Independent Wabash, the tournament champion, had won at Purdue, the Western Conference champion, in early March, avenging a home loss to the Boilermakers in December. As of March 2, the day after Wabash won at Purdue, it was reported that Wabash had been selected to represent the central-west portion of the country, Rutgers to represent the east, and Idaho to represent the Pacific coast and northwest. The original plan contemplated a six-team tournament comprising teams selected from different parts of the country. Organizers considered expanding the tournament to eight teams to include two more teams from among Brigham Young to represent the Rocky Mountains, Kalamazoo to represent Michigan, either Knox or Illinois Wesleyan to represent Illinois, and a second southern team in addition to the primary representative that had not yet been invited. The Southern Conference (SoCon) and Southern Intercollegiate Athletic Association (SIAA) staged a joint postseason tournament in 1922, to determine a champion of the south. Alabama had lost in the semifinals to fellow SoCon member North Carolina but nevertheless requested an invitation to the national tournament.

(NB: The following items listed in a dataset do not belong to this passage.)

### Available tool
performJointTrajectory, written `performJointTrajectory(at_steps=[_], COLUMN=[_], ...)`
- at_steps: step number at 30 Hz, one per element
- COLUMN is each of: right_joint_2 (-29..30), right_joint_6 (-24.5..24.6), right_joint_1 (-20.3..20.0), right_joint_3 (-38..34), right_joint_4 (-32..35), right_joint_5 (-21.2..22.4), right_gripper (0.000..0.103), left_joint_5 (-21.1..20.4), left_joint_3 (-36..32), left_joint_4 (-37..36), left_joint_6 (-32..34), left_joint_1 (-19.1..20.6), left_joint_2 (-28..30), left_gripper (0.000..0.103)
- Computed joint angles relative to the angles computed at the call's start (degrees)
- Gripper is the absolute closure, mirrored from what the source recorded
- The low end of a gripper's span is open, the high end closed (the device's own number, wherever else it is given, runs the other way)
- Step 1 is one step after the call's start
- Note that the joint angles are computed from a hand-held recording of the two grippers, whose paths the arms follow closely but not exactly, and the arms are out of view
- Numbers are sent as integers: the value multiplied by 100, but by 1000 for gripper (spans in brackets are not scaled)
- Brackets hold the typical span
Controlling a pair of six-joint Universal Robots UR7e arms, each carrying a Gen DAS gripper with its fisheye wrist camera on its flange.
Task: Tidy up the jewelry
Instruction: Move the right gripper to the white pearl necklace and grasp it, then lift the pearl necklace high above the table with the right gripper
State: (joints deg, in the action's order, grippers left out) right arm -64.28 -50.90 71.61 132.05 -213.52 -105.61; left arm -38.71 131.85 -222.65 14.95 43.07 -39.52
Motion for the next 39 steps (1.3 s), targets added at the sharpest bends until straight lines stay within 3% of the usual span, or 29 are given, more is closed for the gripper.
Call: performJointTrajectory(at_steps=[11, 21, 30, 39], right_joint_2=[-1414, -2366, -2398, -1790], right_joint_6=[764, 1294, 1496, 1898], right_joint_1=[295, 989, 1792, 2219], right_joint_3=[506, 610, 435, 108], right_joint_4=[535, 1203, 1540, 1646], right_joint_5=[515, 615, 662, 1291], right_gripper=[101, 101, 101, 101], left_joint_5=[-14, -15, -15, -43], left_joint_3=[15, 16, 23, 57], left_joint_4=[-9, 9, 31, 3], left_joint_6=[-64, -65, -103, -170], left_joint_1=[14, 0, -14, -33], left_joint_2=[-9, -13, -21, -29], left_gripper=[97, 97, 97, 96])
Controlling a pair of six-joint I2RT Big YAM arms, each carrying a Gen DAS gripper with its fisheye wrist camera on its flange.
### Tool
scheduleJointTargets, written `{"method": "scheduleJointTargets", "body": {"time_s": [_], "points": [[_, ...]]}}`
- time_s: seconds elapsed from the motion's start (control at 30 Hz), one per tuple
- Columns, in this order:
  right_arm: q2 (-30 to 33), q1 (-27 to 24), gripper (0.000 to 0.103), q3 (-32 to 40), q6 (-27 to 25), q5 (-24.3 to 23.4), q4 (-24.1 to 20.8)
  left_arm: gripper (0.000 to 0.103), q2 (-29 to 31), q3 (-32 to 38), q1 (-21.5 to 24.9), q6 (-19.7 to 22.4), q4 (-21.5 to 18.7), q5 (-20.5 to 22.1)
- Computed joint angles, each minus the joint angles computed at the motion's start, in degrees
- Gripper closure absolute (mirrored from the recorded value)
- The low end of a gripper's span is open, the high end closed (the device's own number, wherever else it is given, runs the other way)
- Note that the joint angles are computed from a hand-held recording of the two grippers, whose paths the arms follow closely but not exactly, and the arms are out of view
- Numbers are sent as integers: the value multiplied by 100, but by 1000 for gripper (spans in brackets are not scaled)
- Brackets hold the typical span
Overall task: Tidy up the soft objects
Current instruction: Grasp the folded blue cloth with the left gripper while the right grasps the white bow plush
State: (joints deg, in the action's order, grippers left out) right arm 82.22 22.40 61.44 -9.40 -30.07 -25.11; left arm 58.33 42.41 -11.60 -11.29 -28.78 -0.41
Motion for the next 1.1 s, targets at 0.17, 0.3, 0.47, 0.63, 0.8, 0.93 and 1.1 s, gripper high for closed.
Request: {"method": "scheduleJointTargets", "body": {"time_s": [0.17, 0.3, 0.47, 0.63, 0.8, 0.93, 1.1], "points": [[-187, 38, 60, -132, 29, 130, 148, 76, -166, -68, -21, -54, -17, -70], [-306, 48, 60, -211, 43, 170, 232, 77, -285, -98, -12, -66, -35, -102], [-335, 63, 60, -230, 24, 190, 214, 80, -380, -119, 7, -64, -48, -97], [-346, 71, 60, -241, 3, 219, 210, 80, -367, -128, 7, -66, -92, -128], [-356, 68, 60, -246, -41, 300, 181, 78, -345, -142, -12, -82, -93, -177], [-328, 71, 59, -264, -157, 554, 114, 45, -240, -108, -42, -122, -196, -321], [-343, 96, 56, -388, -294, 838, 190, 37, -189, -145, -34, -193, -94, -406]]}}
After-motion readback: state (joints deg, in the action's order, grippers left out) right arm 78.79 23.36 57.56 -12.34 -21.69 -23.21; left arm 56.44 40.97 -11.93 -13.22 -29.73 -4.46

On March 6, just three days before the start of the tournament, organizers scrapped the notion of increasing the field to eight teams and announced the six teams that had been selected. These were Wabash from the middle west, Grove City from western Pennsylvania and West Virginia, Rutgers from the Atlantic seaboard, North Carolina from the south, Missouri from the Missouri Valley Conference, and Idaho representing the Pacific slope. North Carolina's faculty would not consent to the team's participation in the tournament, and Mercer of the SIAA, which had lost to the Tar Heels in the southern tournament final, were chosen as the replacement. Rutgers's faculty also refused permission for the team to participate at the last minute, reaching the decision the day before the tournament began and after their participation had been confirmed. Rutgers was replaced by Kalamazoo, representing Michigan. Missouri participated in the national AAU tournament instead of this tournament. Illinois Wesleyan, representing Illinois, replaced Missouri in the field.

At least one newspaper editor concluded the tournament was a national championship in name only due to the absence of more representative teams, while many newspapers in a nationally syndicated article reported Wabash's national championship, mentioning the accomplishments of participants, with one praising the participants as representing the best that could be sent from around the country.